>>In my experience, with some thought you can often get quite reasonable code by trying to implement the algorithm directly in terms of atomic swap (i.e. the one atomic operation that ARMv5 has), rather than by writing the code using e.g. atomic add and then trying to implement atomic add on top of swap. I think I had futex-based mutex and condition code that did this.
I'm going by memory for this but I seem to remember you are limited to a fixed number of atomic locks at compile time. Whether you use Peterson's algorithm or Lamport's Bakery algorithm.
Thinking about it now I don't see why you can't do a binary semaphore using atomic swap , something like the following pseudo code. I'd be happy if somebody told me I was wrong though since I could be a bit rusty on my atomic primitives.
binary_semaphore_lock()
{
thread_local = 1;
do
{
atomic_swap(thread_local,lock);
}
while(thread_local==1);
//If we get to here then local = 0 , and thus lock must've been equal to 0 before we swapped 1 into it.
}
binary_semaphore_unlock()
{
lock = 0;
}
If you used Peterson's or Lamport's it would depend upon the particular workload and environment but I wouldn't be surprised if the patching method in the kernel worked quicker in most cases. It'd depend upon number of locks and the ratio of lock/unlocks to kernel interruptions/pre-emptions though.
ARM SoC launched with Linux support (Linux Devices)
Posted Jan 13, 2009 9:41 UTC (Tue) by endecotp (guest, #36428)
[Link]
> Peterson's algorithm or Lamport's Bakery algorithm.
Those are the algorithms that you have to resort to when you don't even have atomic swap, as I recall. With ARMv5 you can use code like your example.

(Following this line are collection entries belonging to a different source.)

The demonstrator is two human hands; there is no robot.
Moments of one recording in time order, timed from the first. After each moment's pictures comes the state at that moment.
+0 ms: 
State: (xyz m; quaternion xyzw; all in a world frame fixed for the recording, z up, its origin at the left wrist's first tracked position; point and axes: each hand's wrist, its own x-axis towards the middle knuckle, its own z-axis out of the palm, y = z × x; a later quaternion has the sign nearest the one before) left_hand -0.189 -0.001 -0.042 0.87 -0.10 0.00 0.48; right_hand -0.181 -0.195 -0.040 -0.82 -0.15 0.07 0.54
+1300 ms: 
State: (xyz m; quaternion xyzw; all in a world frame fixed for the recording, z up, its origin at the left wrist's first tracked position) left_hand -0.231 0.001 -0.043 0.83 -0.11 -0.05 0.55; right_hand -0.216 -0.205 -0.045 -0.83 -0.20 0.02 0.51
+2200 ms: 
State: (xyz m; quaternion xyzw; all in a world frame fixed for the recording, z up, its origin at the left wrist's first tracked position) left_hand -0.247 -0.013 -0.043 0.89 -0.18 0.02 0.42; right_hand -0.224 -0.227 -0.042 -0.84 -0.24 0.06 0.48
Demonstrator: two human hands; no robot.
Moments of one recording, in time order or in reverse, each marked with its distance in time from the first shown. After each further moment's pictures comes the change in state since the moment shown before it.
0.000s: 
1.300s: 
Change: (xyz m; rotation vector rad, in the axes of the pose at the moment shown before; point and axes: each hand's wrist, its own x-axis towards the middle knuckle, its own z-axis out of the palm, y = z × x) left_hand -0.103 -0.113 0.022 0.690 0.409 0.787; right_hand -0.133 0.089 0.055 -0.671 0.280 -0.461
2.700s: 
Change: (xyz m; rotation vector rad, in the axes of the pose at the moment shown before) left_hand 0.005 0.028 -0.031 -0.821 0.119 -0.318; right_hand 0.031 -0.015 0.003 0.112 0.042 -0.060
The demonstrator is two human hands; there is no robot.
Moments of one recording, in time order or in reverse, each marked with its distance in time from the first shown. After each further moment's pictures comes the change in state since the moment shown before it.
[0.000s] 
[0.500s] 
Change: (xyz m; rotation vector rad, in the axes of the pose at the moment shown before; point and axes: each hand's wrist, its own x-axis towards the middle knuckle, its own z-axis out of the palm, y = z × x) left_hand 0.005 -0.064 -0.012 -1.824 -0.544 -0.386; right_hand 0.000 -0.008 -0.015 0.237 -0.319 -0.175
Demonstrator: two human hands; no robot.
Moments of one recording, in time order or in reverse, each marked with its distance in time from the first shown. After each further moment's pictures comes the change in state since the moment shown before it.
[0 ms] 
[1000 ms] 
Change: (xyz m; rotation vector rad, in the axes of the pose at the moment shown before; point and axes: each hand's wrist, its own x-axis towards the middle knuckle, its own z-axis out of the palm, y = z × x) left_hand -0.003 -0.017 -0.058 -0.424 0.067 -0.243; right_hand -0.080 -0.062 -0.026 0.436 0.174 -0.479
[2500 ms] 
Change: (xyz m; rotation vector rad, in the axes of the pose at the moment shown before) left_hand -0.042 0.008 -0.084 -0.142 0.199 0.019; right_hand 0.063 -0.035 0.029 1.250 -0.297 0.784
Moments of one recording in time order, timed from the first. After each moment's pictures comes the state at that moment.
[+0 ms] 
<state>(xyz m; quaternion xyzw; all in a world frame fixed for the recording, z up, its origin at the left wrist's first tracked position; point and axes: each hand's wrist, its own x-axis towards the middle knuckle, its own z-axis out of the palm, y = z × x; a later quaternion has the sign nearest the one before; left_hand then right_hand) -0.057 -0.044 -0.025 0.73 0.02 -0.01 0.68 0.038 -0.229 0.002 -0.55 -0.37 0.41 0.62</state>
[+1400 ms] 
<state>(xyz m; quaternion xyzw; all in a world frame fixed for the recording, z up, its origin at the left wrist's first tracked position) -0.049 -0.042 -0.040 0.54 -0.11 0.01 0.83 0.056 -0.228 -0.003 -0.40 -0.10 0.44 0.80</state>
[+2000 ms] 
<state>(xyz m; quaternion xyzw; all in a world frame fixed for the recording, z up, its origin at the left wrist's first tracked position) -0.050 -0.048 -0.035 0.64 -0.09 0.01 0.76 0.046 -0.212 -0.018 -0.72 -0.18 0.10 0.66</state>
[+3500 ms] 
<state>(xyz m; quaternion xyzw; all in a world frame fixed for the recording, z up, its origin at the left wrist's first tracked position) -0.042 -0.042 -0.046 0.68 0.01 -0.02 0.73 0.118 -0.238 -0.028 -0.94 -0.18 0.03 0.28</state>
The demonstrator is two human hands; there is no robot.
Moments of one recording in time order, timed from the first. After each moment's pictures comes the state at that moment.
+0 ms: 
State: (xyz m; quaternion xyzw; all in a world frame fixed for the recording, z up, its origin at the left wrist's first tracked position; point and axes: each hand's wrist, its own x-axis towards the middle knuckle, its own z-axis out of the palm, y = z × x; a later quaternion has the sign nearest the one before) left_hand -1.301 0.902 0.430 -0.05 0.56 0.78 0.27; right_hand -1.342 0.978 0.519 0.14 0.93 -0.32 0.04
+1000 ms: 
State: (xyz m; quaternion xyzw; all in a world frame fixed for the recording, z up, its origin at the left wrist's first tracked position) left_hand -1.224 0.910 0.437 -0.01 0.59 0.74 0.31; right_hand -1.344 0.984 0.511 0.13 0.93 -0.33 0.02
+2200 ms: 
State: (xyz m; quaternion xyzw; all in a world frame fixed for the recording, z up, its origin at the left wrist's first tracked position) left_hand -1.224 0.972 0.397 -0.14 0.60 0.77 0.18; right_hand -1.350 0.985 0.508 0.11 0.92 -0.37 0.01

I have had success with something like this:
bool locked;
void lock() {
while (atomic_swap(locked,true)) {
sched_yield();
}
}
void unlock() {
locked = false;
}
This works well IFF:
- The probability of contention is low.
- You have tens, not thousands, of threads.
- You care only about average delays, not worst case.
- You don't care about RT threads, priority inversion etc.
The really great thing about this code is that the fast (uncontended) path is just a couple of instructions as long as the compiler inlines it, making it maybe an order of magnitude faster than something like pthread_mutex_lock().
I was trying to recall how to extend this to use a futex() call instead of sched_yield(). It gets tricky....